Xie Rongjun, Huang Kai, Xuan Tongtong, and others from Xiamen University demonstrated green and red quantum dot luminescent microspheres with high color conversion efficiency and excellent PL stability, enabling ultra-efficient and bright RGB MicroLEDs.
MicroLEDs are reportedly characterized by ultra-high resolution, ultra-high brightness, fast response, high contrast, and low power consumption.
However, the miniaturization of traditional inorganic III-V semiconductor LEDs to microscale (≤50 μm) faces technical and performance challenges, including a sharp decline in the radiative efficiency of green and red LEDs, difficult mass transfer, and mismatched driving voltages for red, green, and blue (RGB) pixels, severely hindering their commercialization.

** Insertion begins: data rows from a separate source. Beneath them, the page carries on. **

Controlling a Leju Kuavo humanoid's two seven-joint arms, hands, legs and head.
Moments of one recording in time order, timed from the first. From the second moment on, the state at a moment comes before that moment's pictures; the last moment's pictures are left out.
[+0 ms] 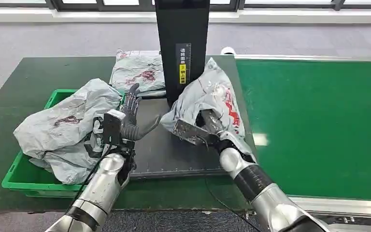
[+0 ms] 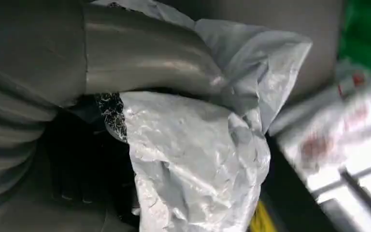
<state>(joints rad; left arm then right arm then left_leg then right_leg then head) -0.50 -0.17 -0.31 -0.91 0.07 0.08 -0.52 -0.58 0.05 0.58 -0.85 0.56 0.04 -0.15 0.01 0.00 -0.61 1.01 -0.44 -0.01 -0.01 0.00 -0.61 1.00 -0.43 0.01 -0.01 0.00</state>
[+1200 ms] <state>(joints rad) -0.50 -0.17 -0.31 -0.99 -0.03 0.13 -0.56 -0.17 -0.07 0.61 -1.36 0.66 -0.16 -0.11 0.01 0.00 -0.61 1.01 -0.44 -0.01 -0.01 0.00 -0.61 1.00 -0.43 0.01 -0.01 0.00</state>
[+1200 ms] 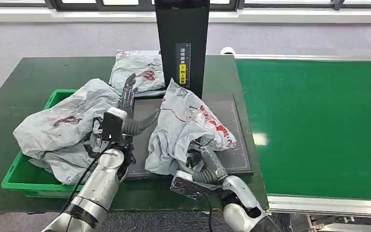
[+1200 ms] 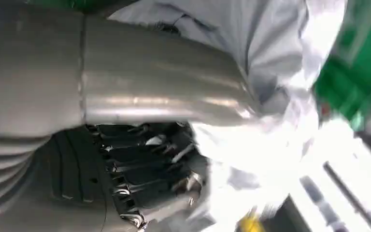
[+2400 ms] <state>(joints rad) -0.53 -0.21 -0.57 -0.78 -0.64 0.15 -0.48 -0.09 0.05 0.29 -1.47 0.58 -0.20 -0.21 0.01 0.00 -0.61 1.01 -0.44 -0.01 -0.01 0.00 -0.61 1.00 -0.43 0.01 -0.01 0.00</state>
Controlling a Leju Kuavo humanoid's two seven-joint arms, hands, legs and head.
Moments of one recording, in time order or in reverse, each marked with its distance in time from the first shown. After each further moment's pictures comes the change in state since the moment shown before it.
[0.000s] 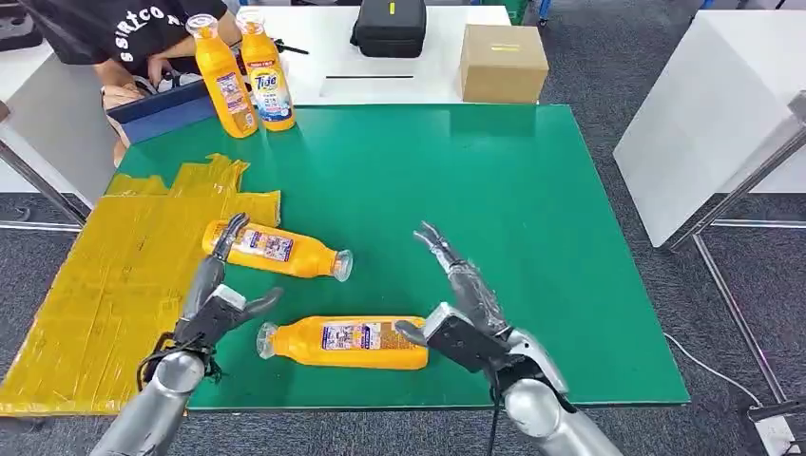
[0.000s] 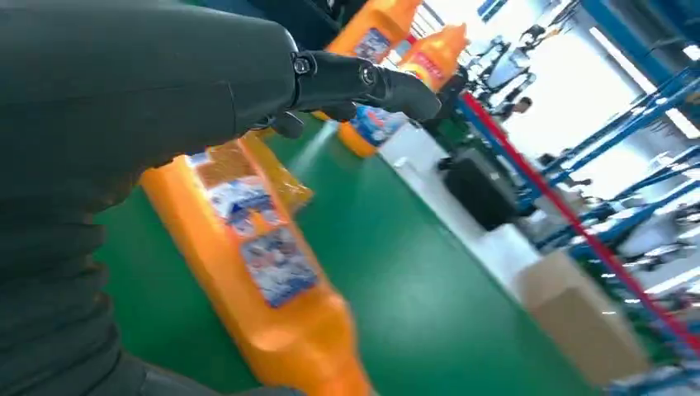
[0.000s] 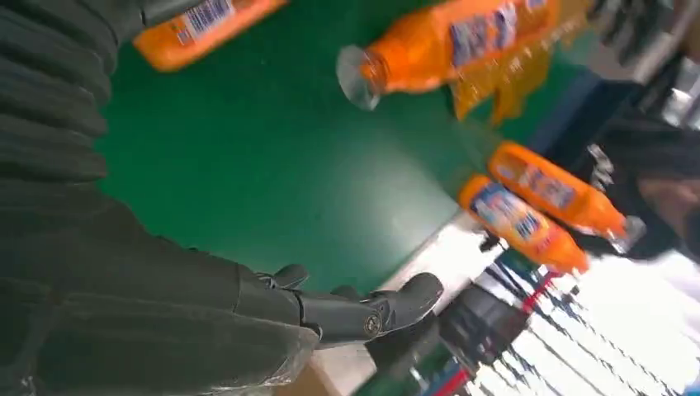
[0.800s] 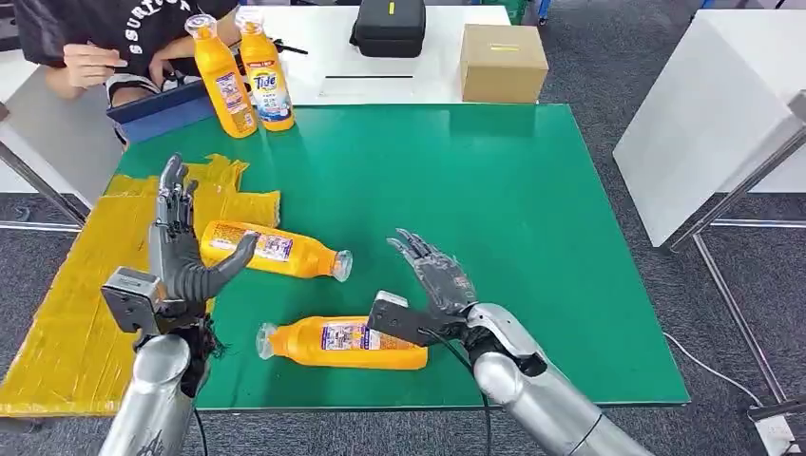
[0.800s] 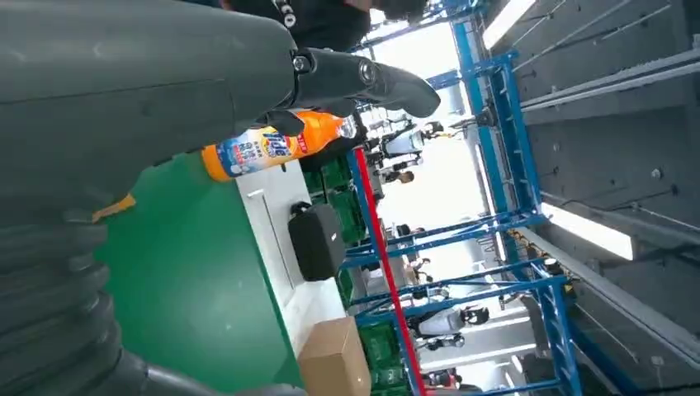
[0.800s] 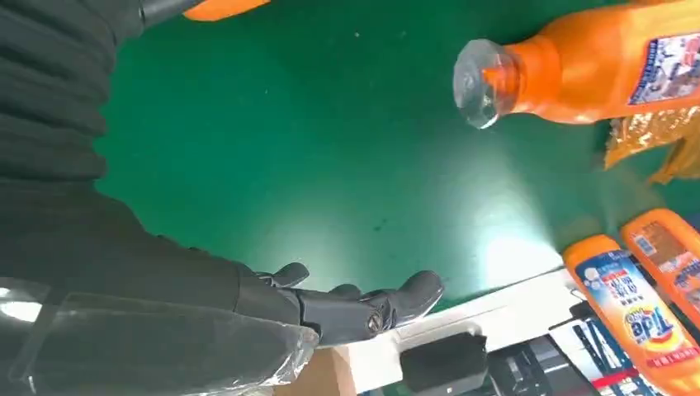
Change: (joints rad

To address these issues, nanoscale-sized, highly efficient, narrow-band emission, and high-color-purity red and green quantum dots (QDs) were used as color conversion materials. Combined with blue MicroLEDs, they enable full-color MicroLED displays. This approach promises simplified mass transfer, easier driving circuits, and low cost.

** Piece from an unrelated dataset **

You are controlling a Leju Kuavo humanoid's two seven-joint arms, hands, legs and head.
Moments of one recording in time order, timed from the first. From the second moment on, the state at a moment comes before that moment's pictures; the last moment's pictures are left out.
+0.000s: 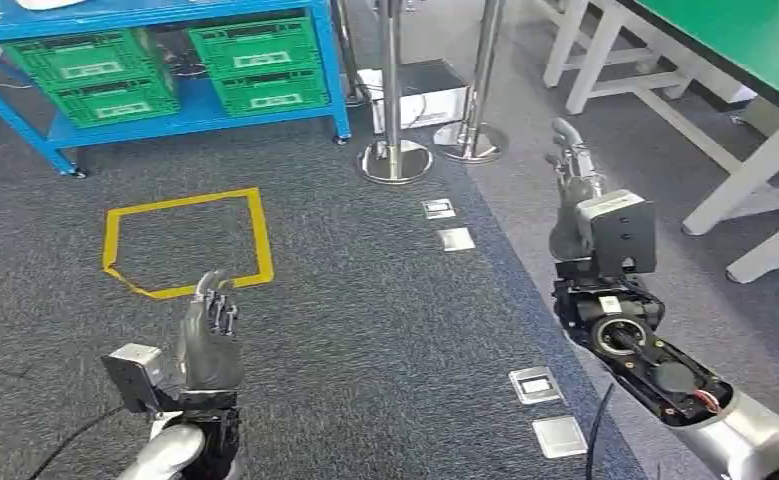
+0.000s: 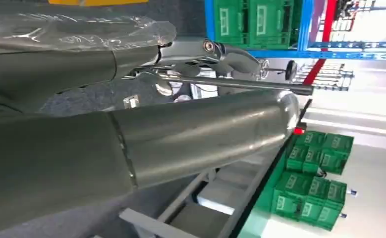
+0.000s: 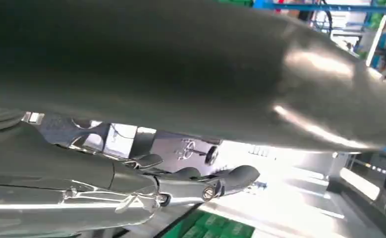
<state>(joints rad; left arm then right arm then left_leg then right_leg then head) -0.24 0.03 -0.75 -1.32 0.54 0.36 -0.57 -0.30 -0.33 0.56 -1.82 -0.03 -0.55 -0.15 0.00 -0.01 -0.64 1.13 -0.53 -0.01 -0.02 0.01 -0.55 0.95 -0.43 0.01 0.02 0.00</state>
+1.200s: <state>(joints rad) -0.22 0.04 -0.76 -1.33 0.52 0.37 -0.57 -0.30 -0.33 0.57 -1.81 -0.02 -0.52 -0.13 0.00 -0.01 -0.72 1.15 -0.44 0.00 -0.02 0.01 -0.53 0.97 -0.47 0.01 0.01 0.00</state>
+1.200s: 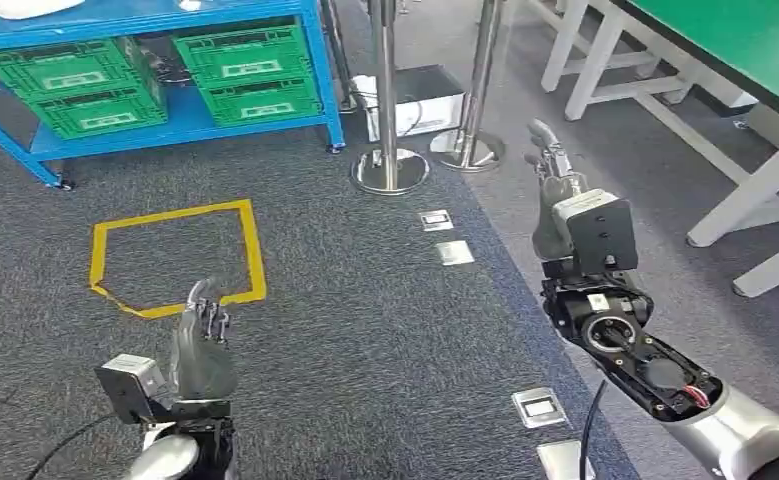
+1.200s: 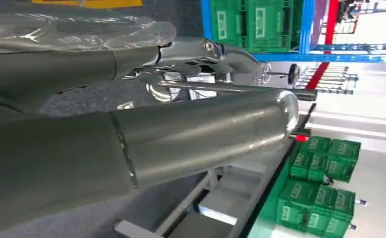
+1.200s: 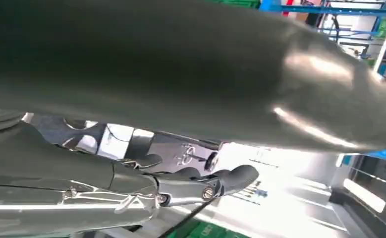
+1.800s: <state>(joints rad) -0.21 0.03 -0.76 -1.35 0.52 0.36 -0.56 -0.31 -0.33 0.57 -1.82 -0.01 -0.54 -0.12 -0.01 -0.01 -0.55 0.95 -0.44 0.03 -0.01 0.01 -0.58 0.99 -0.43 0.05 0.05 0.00</state>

However, due to the low extinction coefficient of quantum dots in the blue region, their light extraction efficiency (LEE) is poor, resulting in significant blue light leakage and low luminous efficiency in micro-LEDs converted from quantum dots. Consequently, the performance of quantum dot color conversion layers (CCLs) remains low.
Recently, efforts have been made to effectively suppress blue light leakage by embedding quantum dots into nanoporous GaN and adding color filters (CFs) or distributed Bragg reflectors (DBRs) to the device to absorb or reflect the residual blue light that the quantum dots cannot absorb.
However, these approaches inevitably increase power consumption, reduce viewing angles, and increase the surface temperature of micro-LED displays. Furthermore, for conventional QD displays, the QD CCL is sandwiched between two water and oxygen barrier layers up to 260 microns thick to improve display reliability. This strategy is unsuitable for micro-LEDs because the aspect ratio increases significantly, making patterning small pixels (<50?m) difficult.
Although thinner and more stable quantum dot pixels can be fabricated by coating with silica shells, alumina shells, or siloxane ligands, eliminating the need for a water-oxygen barrier layer and thus improving the PL stability of quantum dots, surface damage and low blue absorbance caused by silane hydrolysis, surface ligand modification, or atomic layer deposition (ALD) significantly reduce the color conversion performance of quantum dots and increase non-radiative recombination.
Therefore, constructing quantum dot materials with both excellent color conversion efficiency and excellent PL stability is key to achieving highly reliable full-color micro-LEDs.
Dendritic mesoporous silica spheres (DMS) feature tunable diameter, abundant mesopores, a high refractive index, excellent optical transmittance, and strong chemical stability. Therefore, encapsulating quantum dots within the mesopores of DMS can improve the color conversion performance and reliability of quantum dots.
The spatial confinement of the mesopores reduces reabsorption of quantum dots and isolates them from water and oxygen. Furthermore, the optical microcavity formed between the mesopores and the filler improves the localized light field of both excitation and emission light. However, several key issues remain to be addressed, including i) how to suppress organic ligand shedding and minimize damage to the quantum dot surface during the encapsulation process; and ii) how the encapsulation structure affects color conversion performance.
The research team used a wet method to synthesize cadmium-based QD@dMS@polymaleic anhydride octadecene (PMAO)@SiO2 (QD@dMS@PMAO@SiO2) luminescent microspheres with an average diameter of 220 nm. PMAO served as a bridge between the quantum dots and the SiO2 shell. PMAO not only inhibited ligand shedding but also suppressed the hydrolysis of 3-aminopropyltriethoxysilane (APTES), which damages the quantum dot surface.
The results showed that the microspheres exhibited high external photoluminescence quantum efficiency (EQY) and excellent PL stability against blue light, heat, and water oxygen. Finite-difference time-domain (FDTD) analysis combined with experimental results revealed the mechanism underlying the improved color conversion performance. Ultimately, the maximum external quantum efficiencies (EQEs) of the green and red micro-LEDs reached 40.8% and 22.0%, respectively. They are further integrated with thin-film transistor (TFT) backplanes to enable micro-LED displays with high pixel resolution and high brightness.